Here’s what our dashboard definition for Scope looks like now:


import grafanalib.core as G  # General Grafana objects
import grafanalib.weave as W  # Weaveworks-specific customization

dashboard = G.Dashboard(
  title="Scope > Services",
  rows=[
    scope_row('Collection', 'scope/collection'),
    scope_row('Query', 'scope/query'),
    scope_row('Control', 'scope/control'),
    scope_row('Demo', 'extra/demo'),
  ],
)

This is a Python module in a file called scope-services.dashboard.py that defines a single special dashboard variable and is evaluated by the gen-dashboard script in grafanalib to produce a JSON Grafana dashboard.

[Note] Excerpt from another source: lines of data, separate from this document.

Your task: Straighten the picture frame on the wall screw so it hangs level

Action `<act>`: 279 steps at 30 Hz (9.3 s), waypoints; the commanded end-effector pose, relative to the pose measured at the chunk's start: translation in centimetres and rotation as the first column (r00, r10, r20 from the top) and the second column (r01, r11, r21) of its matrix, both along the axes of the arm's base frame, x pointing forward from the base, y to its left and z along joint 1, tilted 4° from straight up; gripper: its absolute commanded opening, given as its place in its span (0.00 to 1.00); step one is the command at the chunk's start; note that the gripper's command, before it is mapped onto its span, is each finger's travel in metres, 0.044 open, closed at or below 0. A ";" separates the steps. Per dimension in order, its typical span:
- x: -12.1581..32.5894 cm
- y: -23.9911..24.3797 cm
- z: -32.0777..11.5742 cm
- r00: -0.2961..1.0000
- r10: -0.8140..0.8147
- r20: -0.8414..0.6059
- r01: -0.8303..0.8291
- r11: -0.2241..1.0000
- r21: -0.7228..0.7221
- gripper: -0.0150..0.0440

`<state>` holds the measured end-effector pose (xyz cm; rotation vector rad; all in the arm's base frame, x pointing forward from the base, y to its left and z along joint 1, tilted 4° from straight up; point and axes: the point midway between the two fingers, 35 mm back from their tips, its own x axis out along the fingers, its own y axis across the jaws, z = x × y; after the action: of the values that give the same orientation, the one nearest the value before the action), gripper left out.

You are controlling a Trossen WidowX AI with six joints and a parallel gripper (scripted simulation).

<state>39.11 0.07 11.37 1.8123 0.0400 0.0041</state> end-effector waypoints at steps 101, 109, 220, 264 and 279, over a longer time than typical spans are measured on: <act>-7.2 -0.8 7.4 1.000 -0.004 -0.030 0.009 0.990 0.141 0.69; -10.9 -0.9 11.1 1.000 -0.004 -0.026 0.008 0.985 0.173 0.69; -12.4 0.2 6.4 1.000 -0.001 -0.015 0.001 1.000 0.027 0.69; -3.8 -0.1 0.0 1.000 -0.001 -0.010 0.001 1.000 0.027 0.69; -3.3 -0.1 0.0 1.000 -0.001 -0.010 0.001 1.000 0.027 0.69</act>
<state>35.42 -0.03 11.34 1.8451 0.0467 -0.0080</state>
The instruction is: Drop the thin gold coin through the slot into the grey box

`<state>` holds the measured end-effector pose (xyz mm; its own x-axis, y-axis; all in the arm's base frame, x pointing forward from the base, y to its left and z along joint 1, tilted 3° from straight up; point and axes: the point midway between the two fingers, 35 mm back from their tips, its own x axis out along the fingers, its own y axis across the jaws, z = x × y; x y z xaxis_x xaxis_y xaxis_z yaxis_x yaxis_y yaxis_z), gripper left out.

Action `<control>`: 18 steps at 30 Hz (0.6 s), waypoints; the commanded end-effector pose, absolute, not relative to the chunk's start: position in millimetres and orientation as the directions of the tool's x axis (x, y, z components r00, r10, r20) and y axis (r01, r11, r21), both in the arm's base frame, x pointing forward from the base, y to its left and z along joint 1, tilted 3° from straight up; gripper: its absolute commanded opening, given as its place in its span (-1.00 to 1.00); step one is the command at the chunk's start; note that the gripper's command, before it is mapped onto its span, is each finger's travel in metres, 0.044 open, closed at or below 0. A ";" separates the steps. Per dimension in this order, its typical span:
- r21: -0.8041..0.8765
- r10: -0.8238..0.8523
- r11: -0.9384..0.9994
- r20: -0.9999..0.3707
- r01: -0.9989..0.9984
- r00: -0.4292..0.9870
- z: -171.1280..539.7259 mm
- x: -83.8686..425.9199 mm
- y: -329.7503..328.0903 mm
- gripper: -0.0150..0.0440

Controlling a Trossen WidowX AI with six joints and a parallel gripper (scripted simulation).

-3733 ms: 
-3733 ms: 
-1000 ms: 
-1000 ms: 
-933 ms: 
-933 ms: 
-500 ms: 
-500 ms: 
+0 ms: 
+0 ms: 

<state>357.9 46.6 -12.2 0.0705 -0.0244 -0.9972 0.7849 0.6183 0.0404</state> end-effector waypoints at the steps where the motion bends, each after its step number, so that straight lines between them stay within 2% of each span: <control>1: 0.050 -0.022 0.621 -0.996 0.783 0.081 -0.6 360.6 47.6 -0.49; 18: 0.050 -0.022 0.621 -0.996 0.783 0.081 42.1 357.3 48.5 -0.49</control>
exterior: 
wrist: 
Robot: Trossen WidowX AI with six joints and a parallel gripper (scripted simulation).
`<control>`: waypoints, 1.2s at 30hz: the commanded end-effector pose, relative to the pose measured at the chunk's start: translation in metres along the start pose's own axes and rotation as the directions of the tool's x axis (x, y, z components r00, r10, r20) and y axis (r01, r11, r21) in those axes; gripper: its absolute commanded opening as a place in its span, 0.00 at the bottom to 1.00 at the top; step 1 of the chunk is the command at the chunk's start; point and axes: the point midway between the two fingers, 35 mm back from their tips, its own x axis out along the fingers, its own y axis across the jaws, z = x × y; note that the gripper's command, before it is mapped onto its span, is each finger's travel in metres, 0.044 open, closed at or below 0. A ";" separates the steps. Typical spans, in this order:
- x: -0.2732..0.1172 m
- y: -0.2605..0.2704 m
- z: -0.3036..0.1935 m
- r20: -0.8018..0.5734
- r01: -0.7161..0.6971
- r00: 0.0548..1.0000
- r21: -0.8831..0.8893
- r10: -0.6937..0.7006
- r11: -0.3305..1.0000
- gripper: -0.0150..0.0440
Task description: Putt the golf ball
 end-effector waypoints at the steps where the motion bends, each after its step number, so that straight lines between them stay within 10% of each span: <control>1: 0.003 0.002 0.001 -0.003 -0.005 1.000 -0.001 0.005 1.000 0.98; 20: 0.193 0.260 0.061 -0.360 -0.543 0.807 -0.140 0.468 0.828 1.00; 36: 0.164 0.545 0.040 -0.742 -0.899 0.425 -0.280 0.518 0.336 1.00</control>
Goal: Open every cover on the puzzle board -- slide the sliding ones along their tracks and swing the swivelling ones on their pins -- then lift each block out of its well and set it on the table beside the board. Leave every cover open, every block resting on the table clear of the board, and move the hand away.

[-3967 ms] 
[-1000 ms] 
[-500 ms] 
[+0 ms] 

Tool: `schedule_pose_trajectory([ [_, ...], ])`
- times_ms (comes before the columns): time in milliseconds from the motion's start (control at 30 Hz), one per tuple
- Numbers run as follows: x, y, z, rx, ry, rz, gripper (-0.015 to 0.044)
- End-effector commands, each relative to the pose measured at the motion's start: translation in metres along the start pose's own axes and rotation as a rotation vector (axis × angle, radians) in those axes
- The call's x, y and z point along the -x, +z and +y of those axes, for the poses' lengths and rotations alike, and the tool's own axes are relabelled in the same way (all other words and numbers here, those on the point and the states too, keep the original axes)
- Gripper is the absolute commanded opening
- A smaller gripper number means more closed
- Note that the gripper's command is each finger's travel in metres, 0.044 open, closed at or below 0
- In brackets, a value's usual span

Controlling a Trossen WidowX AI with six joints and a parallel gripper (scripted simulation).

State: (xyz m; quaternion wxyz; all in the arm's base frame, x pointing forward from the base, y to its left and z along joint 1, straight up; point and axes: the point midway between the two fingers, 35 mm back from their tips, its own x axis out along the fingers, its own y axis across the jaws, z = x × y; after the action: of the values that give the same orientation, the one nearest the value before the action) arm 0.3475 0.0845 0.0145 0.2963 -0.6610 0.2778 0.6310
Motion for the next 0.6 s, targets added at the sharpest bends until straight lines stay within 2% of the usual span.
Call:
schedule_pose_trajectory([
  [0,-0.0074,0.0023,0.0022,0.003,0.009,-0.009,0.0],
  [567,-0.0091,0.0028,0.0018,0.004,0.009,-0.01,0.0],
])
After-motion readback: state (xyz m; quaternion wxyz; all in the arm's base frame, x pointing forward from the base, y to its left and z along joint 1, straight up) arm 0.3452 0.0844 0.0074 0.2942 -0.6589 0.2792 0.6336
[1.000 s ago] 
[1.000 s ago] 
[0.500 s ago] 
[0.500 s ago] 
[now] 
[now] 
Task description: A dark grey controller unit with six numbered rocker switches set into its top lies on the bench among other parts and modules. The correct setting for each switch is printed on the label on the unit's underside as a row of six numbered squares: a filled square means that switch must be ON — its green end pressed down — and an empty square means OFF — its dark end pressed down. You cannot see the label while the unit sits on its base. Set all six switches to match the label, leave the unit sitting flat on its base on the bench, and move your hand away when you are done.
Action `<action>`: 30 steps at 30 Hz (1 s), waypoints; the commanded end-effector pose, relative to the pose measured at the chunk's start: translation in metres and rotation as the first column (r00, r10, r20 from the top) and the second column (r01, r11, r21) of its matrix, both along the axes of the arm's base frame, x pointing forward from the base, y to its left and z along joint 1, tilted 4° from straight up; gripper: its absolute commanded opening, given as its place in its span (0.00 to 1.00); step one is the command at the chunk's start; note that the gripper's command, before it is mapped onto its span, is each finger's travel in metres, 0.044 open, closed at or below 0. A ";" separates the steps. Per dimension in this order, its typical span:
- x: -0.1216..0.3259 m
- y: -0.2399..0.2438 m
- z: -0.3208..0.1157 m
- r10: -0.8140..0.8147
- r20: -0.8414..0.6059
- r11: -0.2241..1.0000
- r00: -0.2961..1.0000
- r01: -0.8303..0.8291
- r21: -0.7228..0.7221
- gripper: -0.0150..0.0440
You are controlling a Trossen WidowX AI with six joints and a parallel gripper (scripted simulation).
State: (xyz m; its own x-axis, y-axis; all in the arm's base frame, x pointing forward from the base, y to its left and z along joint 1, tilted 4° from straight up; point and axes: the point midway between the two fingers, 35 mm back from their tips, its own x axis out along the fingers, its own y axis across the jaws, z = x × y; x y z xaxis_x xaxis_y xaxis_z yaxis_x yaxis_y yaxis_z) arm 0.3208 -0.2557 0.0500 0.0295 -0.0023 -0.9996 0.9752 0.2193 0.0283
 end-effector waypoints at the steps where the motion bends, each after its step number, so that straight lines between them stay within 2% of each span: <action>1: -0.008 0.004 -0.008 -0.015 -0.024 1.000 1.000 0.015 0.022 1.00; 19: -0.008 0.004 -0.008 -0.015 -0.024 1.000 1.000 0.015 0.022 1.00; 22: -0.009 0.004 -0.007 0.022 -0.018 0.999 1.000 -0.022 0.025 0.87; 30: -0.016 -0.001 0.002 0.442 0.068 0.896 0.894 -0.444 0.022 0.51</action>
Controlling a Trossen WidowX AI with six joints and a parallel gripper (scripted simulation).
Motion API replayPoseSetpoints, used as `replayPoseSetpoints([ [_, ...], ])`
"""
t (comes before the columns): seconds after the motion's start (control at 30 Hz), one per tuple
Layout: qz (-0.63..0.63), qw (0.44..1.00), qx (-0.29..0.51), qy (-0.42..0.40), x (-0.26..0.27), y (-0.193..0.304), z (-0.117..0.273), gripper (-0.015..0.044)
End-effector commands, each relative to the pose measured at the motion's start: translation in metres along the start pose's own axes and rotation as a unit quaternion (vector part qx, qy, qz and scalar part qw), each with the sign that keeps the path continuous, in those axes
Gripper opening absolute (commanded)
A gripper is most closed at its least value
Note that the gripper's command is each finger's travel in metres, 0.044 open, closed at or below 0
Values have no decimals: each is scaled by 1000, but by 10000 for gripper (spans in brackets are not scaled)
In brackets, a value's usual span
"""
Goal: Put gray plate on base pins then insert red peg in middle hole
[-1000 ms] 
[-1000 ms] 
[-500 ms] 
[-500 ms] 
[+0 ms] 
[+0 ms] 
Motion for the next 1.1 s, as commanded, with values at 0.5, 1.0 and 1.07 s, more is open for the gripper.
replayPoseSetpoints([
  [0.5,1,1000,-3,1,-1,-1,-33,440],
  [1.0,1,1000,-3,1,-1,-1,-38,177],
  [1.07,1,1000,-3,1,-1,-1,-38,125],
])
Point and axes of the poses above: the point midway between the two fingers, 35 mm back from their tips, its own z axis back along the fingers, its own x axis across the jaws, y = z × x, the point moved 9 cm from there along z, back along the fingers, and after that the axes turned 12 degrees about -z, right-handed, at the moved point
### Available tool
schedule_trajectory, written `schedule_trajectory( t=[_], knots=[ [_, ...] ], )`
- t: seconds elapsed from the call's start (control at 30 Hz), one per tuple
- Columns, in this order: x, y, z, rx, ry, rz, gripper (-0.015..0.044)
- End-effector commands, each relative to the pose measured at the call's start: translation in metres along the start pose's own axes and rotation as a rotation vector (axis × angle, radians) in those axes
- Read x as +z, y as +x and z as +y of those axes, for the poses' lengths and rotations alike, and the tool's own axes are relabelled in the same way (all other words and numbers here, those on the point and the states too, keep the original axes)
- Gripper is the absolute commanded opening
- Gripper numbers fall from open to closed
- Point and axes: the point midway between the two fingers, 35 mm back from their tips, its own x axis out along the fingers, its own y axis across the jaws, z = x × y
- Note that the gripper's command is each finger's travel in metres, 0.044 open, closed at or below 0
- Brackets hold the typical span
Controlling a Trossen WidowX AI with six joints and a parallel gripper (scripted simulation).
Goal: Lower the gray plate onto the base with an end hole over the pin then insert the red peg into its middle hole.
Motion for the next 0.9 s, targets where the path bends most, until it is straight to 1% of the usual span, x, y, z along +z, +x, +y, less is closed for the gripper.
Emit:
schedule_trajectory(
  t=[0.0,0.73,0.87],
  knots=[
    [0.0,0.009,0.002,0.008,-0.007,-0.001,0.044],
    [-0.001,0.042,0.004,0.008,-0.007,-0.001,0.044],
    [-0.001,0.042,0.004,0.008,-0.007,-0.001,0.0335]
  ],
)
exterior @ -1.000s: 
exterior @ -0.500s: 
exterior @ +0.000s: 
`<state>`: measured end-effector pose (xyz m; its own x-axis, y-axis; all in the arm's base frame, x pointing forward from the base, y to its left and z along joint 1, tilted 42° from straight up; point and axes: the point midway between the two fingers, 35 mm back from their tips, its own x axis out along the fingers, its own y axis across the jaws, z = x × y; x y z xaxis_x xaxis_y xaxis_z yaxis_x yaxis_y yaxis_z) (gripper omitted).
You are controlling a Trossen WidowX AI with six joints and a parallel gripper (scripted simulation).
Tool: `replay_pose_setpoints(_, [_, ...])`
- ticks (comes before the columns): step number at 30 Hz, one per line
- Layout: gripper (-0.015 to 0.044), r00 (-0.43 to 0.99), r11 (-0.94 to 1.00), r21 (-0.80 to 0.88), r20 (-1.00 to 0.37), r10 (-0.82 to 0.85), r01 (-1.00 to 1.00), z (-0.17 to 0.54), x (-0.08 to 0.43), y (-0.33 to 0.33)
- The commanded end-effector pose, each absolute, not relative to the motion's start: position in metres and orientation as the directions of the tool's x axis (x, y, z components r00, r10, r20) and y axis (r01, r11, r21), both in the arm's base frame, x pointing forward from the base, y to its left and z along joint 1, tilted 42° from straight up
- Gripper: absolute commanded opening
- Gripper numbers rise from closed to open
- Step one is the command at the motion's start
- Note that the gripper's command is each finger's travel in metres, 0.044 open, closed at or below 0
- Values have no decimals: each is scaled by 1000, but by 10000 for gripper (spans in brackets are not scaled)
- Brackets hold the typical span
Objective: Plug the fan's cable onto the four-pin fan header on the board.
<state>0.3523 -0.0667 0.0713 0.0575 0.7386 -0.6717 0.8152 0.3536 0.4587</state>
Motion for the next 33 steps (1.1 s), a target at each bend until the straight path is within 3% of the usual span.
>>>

It means that all of the graphs for the core Scope services look the same. What do they look like?

scope_row is defined as:


import itertools
GRAPH_ID = itertools.count(1)

def scope_row(name, job):
  return G.Row(
    panels=[
      scope_qps_graph(name, job, next(GRAPH_ID)),
      scope_latency_graph(name, job, next(GRAPH_ID)),
    ]
  )

Each row has a “QPS” graph, which shows queries per second broken down by response code, and a latency graph, which shows the median and 99th percentile latency in milliseconds. Here’s how the latency graph is defined:


def scope_latency_graph(name, job, id):
  return W.PromGraph(
    title='%s Latency' % (name,),
    dataSource="My Little Prometheus",
    expressions=[
      ('99th quantile',
       'job:scope_request_duration_seconds:99quantile{job="%s"} * 1e3' % (job,)),
      ('50th quantile',
       'job:scope_request_duration_seconds:50quantile{job="%s"} * 1e3' % (job,)),
    ],
    id=id,
    yAxes=[
      G.YAxis(format=G.MILLISECONDS_FORMAT),
      G.YAxis(format=G.SHORT_FORMAT),
    ],
  )


PromGraph is a graph that assumes all of its metrics are Prometheus expressions. Note that you pass it the name of the data source that you configured with gfdatasource, so it fetches from your Prometheus.

Once you’ve migrated your dashboards to use grafanalib, update your build process to run gen-dashboard before it builds the Docker image for Grafana that you set up in Step 1 earlier. At Weaveworks, we use a Makefile for this, but you can use whatever works for your team.

The big advantages of grafanalib are that it makes it really easy to have consistent, powerful dashboards. The downside is that you can’t design a dashboard in Grafana’s UI and then export it as a grafanalib definition. The Weave Cloud team so far have found this to be a happy trade-off.

Conclusion

Now your Grafana configuration is managed entirely from a source control repository, which means you can do code review, CI, CD, and rollbacks. Using grafanalib, you can build consistent, powerful dashboards that can easily extend to new services.